In Malcesine (Mal-CHEE-see-nay,) Italy, we had the most amazing pastries. I think technically they were cookies, made from some kind of short dough, but there they called them Balls of Snow. Sure I had pizza and pasta, but it wasn’t until I ate these things that I knew I was in for some really interesting food. Balls of Snow are apparently only available in Malcesine, and can be a little tricky to eat. From what I could taste, this was a butter cookie of some sort, that while still warm from the oven was slathered with a filling and rolled into a ball. Then once cooled, a topping or glaze was added. After I started stuffing my face, it didn’t matter, they were brilliant, and fun to eat. I had other pastries in Italy, none that really stick out in my mind. Eating there was all about showcasing fresh ingredients, and this really came through on the savory side of things. In Limone, I had pizza that was so simple, yet so perfect, it left me speechless. Well, more like slurping, but you get the idea. One of our best meals was in Bellagio, at a little place called Barchetta. We walked up this little stairway/sidewalk, sat in the sun and had the lunch of a life time.
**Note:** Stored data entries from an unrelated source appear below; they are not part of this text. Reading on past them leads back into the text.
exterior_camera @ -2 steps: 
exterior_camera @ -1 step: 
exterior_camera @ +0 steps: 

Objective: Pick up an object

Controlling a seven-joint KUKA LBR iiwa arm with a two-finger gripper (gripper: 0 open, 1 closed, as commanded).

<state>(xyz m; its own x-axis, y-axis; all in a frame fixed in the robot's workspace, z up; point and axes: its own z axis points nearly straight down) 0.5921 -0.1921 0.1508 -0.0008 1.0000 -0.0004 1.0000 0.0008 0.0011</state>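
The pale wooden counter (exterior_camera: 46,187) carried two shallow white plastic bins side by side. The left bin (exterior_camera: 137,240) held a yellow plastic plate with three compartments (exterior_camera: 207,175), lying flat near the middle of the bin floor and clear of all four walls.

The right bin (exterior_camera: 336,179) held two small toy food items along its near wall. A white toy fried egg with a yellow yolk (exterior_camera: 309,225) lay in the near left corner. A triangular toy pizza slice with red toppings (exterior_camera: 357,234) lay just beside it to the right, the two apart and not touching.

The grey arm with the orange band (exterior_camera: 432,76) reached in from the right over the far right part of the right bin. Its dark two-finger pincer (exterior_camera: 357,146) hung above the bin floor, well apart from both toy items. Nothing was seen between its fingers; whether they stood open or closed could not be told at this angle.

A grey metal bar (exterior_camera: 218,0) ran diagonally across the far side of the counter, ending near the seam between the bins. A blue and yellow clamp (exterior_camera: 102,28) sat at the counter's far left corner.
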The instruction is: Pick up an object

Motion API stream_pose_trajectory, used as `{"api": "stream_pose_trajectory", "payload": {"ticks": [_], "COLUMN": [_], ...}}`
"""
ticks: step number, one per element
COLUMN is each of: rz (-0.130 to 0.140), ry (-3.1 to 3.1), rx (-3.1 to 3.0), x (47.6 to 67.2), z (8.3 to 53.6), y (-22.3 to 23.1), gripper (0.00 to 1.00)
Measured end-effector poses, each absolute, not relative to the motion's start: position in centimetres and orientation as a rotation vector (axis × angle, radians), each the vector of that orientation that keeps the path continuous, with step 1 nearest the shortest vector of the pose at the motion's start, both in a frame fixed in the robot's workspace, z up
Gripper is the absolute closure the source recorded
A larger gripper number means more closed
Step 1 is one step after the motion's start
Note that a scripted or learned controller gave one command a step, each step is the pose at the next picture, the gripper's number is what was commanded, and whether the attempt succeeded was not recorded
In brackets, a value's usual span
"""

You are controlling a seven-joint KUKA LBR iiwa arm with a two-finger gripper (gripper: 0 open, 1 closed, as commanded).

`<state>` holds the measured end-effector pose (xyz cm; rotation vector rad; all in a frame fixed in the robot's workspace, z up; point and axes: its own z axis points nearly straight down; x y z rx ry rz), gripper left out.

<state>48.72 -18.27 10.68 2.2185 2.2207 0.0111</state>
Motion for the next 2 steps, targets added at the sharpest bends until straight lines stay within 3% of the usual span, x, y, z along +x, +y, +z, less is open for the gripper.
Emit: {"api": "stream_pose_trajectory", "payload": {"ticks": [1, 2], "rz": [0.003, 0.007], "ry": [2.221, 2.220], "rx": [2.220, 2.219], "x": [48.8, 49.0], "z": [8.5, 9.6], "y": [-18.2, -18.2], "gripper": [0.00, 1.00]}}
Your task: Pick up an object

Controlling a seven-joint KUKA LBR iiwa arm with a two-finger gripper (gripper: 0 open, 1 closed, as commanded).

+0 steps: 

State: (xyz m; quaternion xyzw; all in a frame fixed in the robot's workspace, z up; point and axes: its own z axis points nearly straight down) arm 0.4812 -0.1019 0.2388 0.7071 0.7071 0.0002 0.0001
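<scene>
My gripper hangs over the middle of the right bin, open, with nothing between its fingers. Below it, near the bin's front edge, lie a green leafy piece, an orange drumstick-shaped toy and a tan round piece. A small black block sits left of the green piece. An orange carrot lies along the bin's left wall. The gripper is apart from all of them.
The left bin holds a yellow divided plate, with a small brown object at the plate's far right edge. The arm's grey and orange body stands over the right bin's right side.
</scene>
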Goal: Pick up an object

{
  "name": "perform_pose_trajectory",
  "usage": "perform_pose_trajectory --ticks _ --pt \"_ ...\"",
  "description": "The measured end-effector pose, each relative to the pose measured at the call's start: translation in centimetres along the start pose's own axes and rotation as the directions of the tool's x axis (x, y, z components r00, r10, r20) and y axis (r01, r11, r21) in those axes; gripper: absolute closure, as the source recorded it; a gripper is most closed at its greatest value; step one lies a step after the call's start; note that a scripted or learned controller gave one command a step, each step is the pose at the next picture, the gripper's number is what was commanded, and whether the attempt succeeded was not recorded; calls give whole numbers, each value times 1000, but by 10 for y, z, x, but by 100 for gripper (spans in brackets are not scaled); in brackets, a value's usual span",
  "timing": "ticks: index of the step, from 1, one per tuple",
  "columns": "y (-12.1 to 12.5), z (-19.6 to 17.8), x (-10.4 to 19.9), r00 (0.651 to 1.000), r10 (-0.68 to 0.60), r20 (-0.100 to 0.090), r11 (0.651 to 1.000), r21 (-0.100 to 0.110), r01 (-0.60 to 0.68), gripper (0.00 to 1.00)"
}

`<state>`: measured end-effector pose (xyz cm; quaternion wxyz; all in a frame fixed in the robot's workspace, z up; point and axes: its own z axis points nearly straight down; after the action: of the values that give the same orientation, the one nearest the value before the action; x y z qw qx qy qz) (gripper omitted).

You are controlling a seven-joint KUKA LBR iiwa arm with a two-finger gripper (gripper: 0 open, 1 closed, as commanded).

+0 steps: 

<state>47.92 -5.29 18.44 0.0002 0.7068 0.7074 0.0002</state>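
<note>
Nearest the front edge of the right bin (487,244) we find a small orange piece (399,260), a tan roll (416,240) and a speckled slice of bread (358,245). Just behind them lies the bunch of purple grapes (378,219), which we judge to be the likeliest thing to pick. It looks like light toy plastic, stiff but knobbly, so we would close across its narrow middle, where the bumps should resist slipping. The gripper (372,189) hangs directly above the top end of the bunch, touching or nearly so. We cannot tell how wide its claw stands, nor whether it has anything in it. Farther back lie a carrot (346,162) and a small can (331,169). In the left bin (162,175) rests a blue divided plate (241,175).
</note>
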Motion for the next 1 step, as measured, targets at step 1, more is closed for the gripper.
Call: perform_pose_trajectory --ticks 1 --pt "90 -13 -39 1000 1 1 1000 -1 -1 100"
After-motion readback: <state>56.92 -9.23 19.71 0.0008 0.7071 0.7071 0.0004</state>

We had bruscetta, then I had the Gorgonzola Gnocci, and Kate Spaghetti Carbonara. We washed it down with a 4 euro carafe of wine and were absolutely sated. I went inside to pay the bill and tipped the cook directly for an amazing meal. It was so good, that night we went back for dinner. At 7 pm, the dining room above the street opens up, and they serve even more good food. We shared a plate of Pan Fried Lake trout over Parmesan Rissotto, and of course more cheap wine. Our dessert was creme brulee (below,) but not in the traditional presentation. The custard was quenelled onto the plate and bruleed in a free-form way…on the black plate it looked sharp. Kate looked at me with that special look she’s got, and we knew we’d had another great meal. It was just enough to push us into a full fledged food coma. We slept like babies that night. Fat babies.